Why a separate provider (not overriding the built-in)

pi.registerProvider(name, { models }) replaces every model registered for that provider. There are two ways that breaks the built-in integration:

  • Override minimax with baseUrl only — this lumps M2.x onto the OpenAI-compatible endpoint too, breaking M2.x.
  • Override minimax with new models — this wipes M2.x from the registry.

So this extension registers new provider names (minimax-m3-clean, minimax-cn-m3-clean) that don't collide with minimax or minimax-cn. Users opt in by switching the model in /model. The built-in minimax / MiniMax-M3 model is still listed — pick the one with "(clean)" in the name.

Limitations

  • Two MiniMax-M3 entries in /model. The built-in (broken, billing at full input price) and the extension's (clean) both appear. Pick the one with (clean) in the name.
  • Requires both env vars for both providers to show. pi only lists providers that have auth configured. If you only have MINIMAX_API_KEY, only minimax-m3-clean shows up; set MINIMAX_CN_API_KEY (even to a dummy value) to also see minimax-cn-m3-clean.

How the fix works

The extension does two things:

  1. Routes M3 to /v1/chat/completions by registering the two new providers under a custom api id (the provider name) so the wrapper below only intercepts these models. The model metadata mirrors packages/ai/src/models.generated.ts from the upstream fix: input: ["text", "image"], reasoning: true, cost $0.6 / $2.4 / $0.12 per million tokens, 1M-token context window, 512K max output.

  2. Cleans M3's thinking in the stream wrapper. The wrapper sits in front of the built-in openai-completions streamSimple driver and rewrites events as they arrive:

    • All driver thinking blocks are merged into ONE thinking block. M3 re-streams the same reasoning when it switches between reasoning_content and reasoning fields, which would otherwise start a new (truncated) thinking block on every field switch. The wrapper dedupes by prefix and emits only the new portion of reasoning.
    • A ThinkScanner filters <think>…</think> spans from text deltas in real time and holds back bytes that look like the start of a tag so markers split across deltas are classified correctly. If the model never streamed reasoning fields, the captured inner content is routed to a real thinking block instead of being dropped; otherwise it's a duplicate of the reasoning fields and is discarded.
    • text_start is deferred until the first non-whitespace character so empty / whitespace-only text blocks are not rendered.

    This is the same effect as the upstream compat.skipThinkingBlock flag, but applied in the stream wrapper because the user's installed @earendil-works/pi-ai (0.79.1) predates that compat field. When a future pi-ai release includes skipThinkingBlock, the wrapper becomes a thin pass-through and can be deleted.

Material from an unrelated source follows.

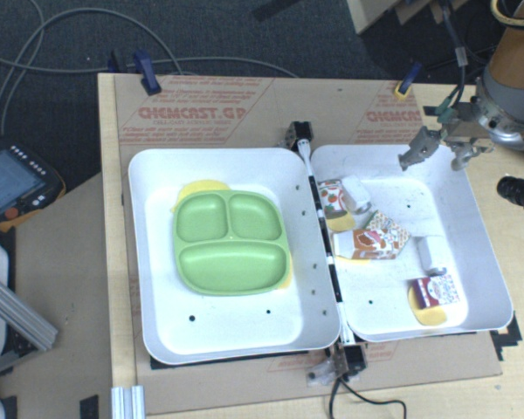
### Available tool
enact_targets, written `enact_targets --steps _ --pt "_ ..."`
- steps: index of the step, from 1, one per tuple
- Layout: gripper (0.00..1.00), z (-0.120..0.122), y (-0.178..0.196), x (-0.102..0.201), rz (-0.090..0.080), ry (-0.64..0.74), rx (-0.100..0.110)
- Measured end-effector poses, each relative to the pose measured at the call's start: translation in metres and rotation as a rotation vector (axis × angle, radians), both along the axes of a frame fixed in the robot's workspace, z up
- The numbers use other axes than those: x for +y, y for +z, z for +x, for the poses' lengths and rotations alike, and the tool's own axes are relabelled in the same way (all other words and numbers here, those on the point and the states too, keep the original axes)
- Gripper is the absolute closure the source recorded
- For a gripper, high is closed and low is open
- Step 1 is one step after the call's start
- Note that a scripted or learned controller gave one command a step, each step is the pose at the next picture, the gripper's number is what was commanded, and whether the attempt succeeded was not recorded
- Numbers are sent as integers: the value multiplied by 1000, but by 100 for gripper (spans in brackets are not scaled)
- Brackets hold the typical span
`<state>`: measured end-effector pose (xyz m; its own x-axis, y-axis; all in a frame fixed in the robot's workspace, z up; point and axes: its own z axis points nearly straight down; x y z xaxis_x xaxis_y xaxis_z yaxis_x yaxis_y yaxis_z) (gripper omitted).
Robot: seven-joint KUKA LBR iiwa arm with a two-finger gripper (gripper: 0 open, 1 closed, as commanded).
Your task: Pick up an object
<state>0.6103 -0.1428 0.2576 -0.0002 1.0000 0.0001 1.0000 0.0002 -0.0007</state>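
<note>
I am watching from above, and the pick is at its approach step — nothing is grasped. The gripper (pixel 438 147) hangs over the far edge of the right bin (pixel 472 234), its two fingers spread apart with only air between them.

Taking the right bin as my landmark: inside it, against its left wall, lies a small red-and-white packet (pixel 332 197) with a yellow piece (pixel 340 223) just beside it. Near the bin's middle sits a patterned orange-and-white wrapper (pixel 380 236). Toward the near right corner rests a red-and-yellow item (pixel 431 297), with a small grey piece (pixel 424 253) just beyond it. These are the candidates for picking; all lie loose on the bin floor, apart from the tool.

To the left of that bin, touching it along a shared edge, is the left bin (pixel 157 321). It holds a green divided tray (pixel 231 241) — three compartments, each bare.

My judgement: next the tool must travel inward over one item, descend, then close.
</note>
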Motion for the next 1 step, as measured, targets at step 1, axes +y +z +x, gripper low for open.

Removing the extension (when upstream ships the fix)

When pi-mono ships a release that includes b85b91c9 (or any release whose models.generated.ts lists MiniMax-M3 with api: "openai-completions" and skipThinkingBlock: true), retire the extension:

pi remove npm:@razllivan/pi-minimax-m3-caching-fix

The built-in minimax / MiniMax-M3 model will then route correctly out of the box.

License

MIT — see LICENSE.

Credits

The in-flight thinking-cleanup wrapper introduced in v0.2.0 (the ThinkScanner, the merged-thinking block, and the deferred text_start) was contributed by Thunder Guardian (Discord: @Thunder Guardian).

Development

npm run check    # tsc --noEmit using the bundled tsconfig.json

The tsconfig.json configures --skipLibCheck and --moduleResolution bundler so the type check is reproducible without depending on transitive type packages of the user's installed pi.